The first question usually asked by any reasonable investor is: Since the financial crisis has done heavy damage in the wind power industry, is there still a need to invest? Is now the right time to enter the market?


Wind power’s industrial chain can be divided into wind farm construction and power generation equipment production. Investing in a wind power generation plant requires 15-20 years for a return on investment. Thus, the general trend has been for China’s energy policies to allow large state-owned enterprises to play leading roles. However, when more profits on wind-power turbines can be made, other companies will target turbine manufacturing.


The a majority of the investment has come in the form of investors who buy complete sets of wind power generation equipment. Due to financial crisis, however, investment in large wind power plants is still being affected.


Investors are mostly China’s top-five power companies and other large enterprises. Large state-owned power plants must invest and construct wind farms as part of boosting capacity of renewable energies. Therefore, in the long-term, domestic demand for wind turbines shouldn’t weaken too much, as government policies supporting the industry are strengthening day by day. As the eventual buying of domestic turbines draws close, at present, these are relatively good days for Chinese turbine makers, and following the future economic recovery, the industry is poised to prosper further.


Building wind farms


The standard wind farm construction process involves project approval, equipment procuring, bidding, construction and grid-connectivity issues. However, the strength of a project’s capital leverage is the most extreme.


To deal with the situation, many companies foster ties with local businesses and ask the government to allocate them free or low-cost land for wind farm construction. Manipulating the government’s policies to take advantage of clean energy incentives is commonplace, unfortunately. Also, industry insiders have revealed that “the bigger the project, the more likely it will be approved.”


Typically, the starting capital to build a wind farm in China comes from government assistance in the form of free or low-cost land. Mortgaging a portion of this land and garnering other loans, the company may begin phase one of construction. When complete, companies may apply for project approval under the Clean Development Mechanism of the Kyoto Protocol to trade emissions overseas. The second and third phases of construction can be financed with earnings from phase one. It’s no wonder that some point out that in China, “as long as there is start-up money for wind farm land, the industry will grow.”


Wind farm construction is similar to other fixed investment, though the key to cost-recovery is on-grid electricity prices. At present, this is another area where government influence is high since it mandates companies buy wind power at higher prices.

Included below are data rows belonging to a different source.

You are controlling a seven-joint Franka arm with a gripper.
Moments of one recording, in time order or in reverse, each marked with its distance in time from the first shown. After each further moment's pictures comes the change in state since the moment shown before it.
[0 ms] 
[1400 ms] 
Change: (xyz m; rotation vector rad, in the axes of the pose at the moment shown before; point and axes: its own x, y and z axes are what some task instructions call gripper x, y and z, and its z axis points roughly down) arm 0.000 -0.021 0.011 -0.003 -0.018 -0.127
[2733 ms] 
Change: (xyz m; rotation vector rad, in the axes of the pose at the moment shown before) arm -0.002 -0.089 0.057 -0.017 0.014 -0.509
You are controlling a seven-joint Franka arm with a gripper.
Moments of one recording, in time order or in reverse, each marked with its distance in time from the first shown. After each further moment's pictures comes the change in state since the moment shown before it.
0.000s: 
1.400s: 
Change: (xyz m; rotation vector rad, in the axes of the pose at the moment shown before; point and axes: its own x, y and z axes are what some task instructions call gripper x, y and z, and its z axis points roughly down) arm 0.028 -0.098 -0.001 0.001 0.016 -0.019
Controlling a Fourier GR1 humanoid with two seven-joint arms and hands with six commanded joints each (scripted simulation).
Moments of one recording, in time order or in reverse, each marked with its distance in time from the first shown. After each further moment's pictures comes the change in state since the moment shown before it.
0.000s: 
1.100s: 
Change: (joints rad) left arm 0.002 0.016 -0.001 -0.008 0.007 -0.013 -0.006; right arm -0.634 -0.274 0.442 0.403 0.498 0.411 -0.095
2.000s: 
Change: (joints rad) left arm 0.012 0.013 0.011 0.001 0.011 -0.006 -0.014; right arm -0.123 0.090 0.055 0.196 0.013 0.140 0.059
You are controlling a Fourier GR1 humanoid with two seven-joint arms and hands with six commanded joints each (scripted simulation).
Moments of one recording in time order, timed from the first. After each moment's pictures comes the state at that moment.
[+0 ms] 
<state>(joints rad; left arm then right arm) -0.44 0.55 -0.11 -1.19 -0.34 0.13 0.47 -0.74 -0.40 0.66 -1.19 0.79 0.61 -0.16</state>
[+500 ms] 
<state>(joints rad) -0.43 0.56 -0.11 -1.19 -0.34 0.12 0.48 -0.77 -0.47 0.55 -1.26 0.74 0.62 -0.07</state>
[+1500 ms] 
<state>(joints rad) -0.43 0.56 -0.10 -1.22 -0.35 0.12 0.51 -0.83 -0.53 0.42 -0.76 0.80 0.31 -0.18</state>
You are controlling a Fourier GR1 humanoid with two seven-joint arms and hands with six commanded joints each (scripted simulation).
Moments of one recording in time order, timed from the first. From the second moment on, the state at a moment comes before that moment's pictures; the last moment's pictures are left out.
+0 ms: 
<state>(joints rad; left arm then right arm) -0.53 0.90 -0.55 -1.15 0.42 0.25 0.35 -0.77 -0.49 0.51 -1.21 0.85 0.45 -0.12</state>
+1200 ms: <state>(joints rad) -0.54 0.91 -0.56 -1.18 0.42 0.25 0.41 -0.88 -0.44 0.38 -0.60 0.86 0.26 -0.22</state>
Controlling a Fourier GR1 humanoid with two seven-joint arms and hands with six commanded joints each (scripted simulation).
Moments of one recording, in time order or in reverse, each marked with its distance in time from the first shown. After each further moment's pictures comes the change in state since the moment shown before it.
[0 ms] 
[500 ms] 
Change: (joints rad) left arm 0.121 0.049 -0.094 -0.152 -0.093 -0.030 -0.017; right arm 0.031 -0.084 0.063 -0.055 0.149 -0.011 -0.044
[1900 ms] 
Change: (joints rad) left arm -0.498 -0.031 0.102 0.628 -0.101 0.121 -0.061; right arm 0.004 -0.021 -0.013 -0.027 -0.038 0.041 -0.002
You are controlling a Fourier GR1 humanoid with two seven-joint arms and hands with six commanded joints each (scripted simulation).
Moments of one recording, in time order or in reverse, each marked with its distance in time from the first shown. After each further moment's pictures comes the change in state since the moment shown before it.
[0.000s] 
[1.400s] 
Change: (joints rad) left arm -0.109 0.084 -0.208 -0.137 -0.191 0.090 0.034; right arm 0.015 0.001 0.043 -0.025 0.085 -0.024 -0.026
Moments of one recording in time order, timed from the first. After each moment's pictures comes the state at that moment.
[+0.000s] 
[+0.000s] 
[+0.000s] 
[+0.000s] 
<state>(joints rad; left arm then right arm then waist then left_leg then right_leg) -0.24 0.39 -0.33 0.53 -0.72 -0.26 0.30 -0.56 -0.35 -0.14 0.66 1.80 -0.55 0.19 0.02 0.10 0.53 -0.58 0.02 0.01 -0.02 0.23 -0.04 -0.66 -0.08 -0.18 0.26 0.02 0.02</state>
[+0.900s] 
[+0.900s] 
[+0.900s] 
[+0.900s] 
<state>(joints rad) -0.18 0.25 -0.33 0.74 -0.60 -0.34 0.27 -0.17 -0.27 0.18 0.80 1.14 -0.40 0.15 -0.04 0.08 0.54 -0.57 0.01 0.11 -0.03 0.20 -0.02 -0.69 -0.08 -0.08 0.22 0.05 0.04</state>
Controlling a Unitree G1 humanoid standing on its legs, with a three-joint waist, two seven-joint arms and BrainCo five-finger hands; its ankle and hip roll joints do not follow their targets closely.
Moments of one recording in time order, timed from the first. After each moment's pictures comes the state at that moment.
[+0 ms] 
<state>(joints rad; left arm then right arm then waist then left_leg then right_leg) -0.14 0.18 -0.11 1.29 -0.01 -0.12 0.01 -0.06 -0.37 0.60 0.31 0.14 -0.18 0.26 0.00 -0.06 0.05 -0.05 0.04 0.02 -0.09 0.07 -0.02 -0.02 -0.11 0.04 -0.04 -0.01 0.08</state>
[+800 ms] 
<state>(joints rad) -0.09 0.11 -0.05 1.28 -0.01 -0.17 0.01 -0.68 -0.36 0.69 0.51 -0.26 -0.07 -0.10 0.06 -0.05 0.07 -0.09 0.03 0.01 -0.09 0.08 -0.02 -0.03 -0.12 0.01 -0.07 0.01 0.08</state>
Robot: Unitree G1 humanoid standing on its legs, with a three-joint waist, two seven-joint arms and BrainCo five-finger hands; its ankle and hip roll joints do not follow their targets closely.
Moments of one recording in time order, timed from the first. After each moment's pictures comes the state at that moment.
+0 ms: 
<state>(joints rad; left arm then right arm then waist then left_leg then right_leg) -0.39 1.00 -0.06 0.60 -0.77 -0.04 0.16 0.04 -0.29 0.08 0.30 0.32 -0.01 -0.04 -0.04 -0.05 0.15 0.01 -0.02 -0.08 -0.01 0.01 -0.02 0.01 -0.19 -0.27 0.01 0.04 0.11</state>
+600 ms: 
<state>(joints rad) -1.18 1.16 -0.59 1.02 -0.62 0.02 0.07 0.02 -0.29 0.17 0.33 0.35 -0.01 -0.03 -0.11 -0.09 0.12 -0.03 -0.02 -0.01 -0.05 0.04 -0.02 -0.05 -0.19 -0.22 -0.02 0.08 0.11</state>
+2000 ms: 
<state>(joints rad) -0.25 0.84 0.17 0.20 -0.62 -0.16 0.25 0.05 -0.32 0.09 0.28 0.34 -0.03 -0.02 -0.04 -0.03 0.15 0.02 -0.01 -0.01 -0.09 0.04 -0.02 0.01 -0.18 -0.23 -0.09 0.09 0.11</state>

In addition, inviting the local shareholders to invest in wind farm construction has been an important way to raise electricity prices. This is also a way to secure some investment in wind farm construction. Hiring local government workers, local grid workers and close relations of workers is commonplace.


Of course, state departments are managing prices on the grid ever more strictly. As long as such policies are in place, profits for wind power companies should remain tenable.